Records drawn from a dataset
•••••

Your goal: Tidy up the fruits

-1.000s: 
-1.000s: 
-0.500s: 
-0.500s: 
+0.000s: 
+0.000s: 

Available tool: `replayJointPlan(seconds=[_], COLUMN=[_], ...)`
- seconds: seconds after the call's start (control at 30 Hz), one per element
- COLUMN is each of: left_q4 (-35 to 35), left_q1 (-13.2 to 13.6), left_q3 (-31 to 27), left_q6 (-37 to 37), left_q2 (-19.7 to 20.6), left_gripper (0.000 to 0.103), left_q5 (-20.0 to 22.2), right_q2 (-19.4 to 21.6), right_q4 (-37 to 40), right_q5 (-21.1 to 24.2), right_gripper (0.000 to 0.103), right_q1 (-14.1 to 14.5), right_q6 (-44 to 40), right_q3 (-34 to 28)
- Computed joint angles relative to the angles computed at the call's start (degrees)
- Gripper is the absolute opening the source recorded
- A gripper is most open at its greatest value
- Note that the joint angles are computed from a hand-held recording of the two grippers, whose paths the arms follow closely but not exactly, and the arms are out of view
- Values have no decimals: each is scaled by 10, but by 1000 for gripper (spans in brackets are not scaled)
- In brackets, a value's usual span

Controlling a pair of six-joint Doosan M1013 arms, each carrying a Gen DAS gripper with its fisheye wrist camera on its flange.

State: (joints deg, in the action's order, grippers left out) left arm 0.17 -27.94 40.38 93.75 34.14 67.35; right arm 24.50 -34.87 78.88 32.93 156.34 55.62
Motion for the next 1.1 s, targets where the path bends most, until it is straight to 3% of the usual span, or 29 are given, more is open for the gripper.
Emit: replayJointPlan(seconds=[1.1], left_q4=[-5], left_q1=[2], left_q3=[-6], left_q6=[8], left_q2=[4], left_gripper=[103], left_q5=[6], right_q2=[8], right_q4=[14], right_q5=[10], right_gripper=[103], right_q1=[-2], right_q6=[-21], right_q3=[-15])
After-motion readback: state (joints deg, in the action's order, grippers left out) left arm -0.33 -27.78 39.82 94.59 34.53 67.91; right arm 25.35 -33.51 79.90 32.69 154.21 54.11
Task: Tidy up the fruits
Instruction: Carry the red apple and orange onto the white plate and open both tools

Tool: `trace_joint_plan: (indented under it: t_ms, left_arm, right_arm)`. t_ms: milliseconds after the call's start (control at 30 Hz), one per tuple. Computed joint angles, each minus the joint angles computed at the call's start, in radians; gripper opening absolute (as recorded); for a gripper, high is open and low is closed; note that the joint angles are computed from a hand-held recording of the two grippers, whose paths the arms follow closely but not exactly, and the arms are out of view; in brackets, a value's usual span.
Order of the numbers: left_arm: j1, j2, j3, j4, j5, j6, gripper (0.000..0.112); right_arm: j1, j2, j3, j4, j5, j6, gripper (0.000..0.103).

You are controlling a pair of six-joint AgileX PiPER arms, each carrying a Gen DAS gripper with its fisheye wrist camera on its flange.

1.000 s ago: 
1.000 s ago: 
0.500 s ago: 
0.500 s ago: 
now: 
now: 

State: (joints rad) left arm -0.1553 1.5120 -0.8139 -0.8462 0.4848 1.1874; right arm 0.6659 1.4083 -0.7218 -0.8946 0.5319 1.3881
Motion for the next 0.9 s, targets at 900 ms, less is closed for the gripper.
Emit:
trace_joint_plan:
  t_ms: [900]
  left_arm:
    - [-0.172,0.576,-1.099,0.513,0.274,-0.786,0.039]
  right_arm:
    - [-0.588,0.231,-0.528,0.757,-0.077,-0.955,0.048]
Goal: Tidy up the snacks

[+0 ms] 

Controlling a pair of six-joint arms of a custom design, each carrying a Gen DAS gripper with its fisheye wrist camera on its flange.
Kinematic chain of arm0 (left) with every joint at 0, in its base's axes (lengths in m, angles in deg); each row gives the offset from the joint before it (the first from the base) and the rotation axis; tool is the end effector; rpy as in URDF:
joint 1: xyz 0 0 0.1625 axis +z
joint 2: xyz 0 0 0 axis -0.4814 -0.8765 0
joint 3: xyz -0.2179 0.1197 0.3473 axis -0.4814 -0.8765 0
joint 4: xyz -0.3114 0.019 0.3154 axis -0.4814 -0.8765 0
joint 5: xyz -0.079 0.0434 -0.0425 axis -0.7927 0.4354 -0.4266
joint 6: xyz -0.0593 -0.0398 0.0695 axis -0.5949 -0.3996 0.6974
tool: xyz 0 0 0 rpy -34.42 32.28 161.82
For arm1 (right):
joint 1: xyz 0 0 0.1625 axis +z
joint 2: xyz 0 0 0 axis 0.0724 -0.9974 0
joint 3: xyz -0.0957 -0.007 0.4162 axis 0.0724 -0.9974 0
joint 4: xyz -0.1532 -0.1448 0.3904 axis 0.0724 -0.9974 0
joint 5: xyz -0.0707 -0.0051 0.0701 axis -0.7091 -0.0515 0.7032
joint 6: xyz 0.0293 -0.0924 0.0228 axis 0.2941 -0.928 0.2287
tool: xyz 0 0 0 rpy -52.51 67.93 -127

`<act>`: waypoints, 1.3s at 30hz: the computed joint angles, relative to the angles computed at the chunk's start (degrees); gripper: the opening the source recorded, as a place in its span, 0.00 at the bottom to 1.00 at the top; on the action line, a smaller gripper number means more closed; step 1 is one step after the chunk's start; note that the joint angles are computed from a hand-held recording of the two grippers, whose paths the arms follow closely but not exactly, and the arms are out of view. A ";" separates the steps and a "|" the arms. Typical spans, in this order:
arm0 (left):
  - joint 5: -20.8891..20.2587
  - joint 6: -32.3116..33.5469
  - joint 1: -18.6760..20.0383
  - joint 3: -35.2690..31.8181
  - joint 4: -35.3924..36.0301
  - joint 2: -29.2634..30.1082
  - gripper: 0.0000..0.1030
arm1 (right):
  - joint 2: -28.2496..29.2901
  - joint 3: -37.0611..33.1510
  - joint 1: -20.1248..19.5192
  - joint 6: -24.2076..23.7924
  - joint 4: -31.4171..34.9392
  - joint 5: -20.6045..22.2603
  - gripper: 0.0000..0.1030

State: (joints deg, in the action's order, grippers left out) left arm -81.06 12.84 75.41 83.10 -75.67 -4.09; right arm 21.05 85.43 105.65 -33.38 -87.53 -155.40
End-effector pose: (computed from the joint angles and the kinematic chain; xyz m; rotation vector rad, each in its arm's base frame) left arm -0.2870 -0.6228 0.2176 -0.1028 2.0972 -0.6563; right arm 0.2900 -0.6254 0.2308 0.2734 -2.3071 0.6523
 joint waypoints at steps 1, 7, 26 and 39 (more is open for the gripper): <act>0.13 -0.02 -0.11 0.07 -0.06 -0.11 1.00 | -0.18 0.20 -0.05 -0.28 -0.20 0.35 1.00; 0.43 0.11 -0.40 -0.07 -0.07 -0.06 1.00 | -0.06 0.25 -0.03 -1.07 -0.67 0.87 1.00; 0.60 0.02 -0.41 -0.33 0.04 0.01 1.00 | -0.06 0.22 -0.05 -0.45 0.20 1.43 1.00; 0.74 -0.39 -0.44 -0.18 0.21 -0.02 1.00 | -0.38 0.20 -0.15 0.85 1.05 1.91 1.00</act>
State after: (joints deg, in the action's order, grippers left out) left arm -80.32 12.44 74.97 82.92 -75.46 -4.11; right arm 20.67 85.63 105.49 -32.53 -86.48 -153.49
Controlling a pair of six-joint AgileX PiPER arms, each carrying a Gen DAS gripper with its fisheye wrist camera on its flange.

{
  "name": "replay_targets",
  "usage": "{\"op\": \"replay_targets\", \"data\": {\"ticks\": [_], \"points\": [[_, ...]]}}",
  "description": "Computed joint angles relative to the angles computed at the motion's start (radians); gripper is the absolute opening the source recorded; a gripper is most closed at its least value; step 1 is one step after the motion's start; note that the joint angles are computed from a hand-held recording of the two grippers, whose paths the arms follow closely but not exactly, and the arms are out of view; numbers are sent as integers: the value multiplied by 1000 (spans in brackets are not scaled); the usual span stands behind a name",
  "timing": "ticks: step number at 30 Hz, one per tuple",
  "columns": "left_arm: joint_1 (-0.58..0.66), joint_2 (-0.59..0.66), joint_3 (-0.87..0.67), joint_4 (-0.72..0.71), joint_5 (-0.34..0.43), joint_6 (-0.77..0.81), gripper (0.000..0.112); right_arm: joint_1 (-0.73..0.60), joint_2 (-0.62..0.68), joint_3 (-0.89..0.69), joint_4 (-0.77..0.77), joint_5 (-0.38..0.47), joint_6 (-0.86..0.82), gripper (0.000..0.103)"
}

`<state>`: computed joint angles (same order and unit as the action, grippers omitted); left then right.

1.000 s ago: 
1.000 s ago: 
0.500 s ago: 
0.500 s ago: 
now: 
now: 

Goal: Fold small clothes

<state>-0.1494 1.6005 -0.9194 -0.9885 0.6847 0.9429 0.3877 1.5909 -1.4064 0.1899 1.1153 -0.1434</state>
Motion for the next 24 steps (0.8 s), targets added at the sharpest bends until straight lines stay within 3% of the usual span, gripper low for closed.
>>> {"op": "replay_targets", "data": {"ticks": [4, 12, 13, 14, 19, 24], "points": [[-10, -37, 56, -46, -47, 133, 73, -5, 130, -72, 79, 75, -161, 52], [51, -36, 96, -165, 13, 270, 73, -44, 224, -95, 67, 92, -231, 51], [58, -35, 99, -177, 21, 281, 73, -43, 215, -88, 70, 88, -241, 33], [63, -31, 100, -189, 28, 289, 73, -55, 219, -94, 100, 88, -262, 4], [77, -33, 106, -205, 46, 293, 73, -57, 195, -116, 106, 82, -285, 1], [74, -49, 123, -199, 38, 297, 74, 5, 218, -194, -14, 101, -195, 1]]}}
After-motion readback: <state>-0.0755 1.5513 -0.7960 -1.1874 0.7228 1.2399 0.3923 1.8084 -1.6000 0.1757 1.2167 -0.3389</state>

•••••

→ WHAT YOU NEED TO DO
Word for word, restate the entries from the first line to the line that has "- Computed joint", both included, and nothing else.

→ ANSWER BELOW
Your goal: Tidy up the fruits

-1.000s: 
-1.000s: 
-0.500s: 
-0.500s: 
+0.000s: 
+0.000s: 

Available tool: `replayJointPlan(seconds=[_], COLUMN=[_], ...)`
- seconds: seconds after the call's start (control at 30 Hz), one per element
- COLUMN is each of: left_q4 (-35 to 35), left_q1 (-13.2 to 13.6), left_q3 (-31 to 27), left_q6 (-37 to 37), left_q2 (-19.7 to 20.6), left_gripper (0.000 to 0.103), left_q5 (-20.0 to 22.2), right_q2 (-19.4 to 21.6), right_q4 (-37 to 40), right_q5 (-21.1 to 24.2), right_gripper (0.000 to 0.103), right_q1 (-14.1 to 14.5), right_q6 (-44 to 40), right_q3 (-34 to 28)
- Computed joint angles relative to the angles computed at the call's start (degrees)

The answer has been fully stated.